Devaraja K, Sagar Prem, Chirom Amit Singh
Department of Otorhinolaryngology, Kasturba Medical College, Manipal, Karnataka, India.
Department of Otorhinolaryngology, All India Institute of Medical Sciences, New Delhi, Delhi, India.
BMJ Case Rep. 2017 Aug 7;2017:bcr-2017-220567. doi: 10.1136/bcr-2017-220567.
Tracheobronchopathia osteochondroplastica is a rare airway disease of unknown aetiology.
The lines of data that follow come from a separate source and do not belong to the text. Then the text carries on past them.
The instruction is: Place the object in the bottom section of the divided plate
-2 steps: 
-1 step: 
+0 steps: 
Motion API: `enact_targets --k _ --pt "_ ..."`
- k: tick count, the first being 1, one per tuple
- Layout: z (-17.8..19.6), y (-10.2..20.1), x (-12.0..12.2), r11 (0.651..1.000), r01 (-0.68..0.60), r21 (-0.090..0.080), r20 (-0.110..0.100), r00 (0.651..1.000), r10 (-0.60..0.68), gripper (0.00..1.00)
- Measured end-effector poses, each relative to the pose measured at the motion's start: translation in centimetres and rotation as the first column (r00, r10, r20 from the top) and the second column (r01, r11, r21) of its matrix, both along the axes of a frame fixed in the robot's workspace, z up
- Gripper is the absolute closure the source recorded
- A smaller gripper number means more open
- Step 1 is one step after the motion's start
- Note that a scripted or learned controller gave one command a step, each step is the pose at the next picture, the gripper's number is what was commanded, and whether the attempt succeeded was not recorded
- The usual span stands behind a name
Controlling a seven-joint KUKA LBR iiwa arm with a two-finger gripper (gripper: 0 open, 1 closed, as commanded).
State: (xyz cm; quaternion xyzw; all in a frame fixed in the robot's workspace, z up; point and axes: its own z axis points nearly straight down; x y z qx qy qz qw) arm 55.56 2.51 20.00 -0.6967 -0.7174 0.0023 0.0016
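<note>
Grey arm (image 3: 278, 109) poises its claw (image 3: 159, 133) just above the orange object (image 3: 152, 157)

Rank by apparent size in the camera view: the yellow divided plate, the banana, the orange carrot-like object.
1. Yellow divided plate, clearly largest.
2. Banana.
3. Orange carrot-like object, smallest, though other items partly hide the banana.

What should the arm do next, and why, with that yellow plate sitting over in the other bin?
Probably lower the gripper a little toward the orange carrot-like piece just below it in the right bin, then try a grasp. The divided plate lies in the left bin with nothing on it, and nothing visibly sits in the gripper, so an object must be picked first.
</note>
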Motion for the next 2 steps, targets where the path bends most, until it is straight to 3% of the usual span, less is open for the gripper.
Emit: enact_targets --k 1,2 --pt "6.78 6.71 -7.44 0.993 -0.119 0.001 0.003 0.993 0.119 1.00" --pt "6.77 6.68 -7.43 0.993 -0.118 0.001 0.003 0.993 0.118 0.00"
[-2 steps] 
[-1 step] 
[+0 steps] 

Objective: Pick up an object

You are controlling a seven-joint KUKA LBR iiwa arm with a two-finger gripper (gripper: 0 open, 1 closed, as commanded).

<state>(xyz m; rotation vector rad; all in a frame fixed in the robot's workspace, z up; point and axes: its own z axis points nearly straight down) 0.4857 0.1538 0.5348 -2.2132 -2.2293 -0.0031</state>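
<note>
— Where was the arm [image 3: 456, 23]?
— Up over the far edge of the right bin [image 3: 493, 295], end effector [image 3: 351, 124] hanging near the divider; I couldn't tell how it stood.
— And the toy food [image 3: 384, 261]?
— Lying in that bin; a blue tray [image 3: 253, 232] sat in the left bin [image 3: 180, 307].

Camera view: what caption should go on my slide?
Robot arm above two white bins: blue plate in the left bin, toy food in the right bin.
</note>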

Due to overlapping symptomology and lack of awareness, the condition is often missed resulting in unnecessary medical or surgical treatment. A male patient presented with a long-standing history of hoarseness and had earlier received treatment for bronchial asthma and tuberculosis. On evaluation, he had typical submucosal calcified nodules distributed throughout the trachea sparing the posterior membranous part. Although the biopsy confirmed the diagnosis of tracheobronchopathia osteochondroplastica in our case, histopathological examination is not always needed to make this diagnosis. Our patient has been kept under conservative management and is having non-progression of disease at 1-year follow-up. After having reviewed the literature related to pathophysiology and management of tracheobronchopathia osteochondroplastica, we emphasise on the fact that the treating physicians' awareness about this condition is the key to its diagnosis and management.
骨化性气管支气管病是一种病因不明的罕见气道疾病。由于症状重叠且认识不足,该病常被漏诊,导致不必要的药物或手术治疗。一名男性患者有长期声音嘶哑病史,曾接受过支气管哮喘和肺结核治疗。经评估,他在整个气管有典型的黏膜下钙化结节,后膜部未受累。尽管活检证实了我们病例中的骨化性气管支气管病诊断,但并非总是需要组织病理学检查来做出此诊断。我们的患者一直采取保守治疗,在1年的随访中病情无进展。在回顾了与骨化性气管支气管病的病理生理学和治疗相关的文献后,我们强调治疗医生对这种疾病的认识是其诊断和治疗的关键。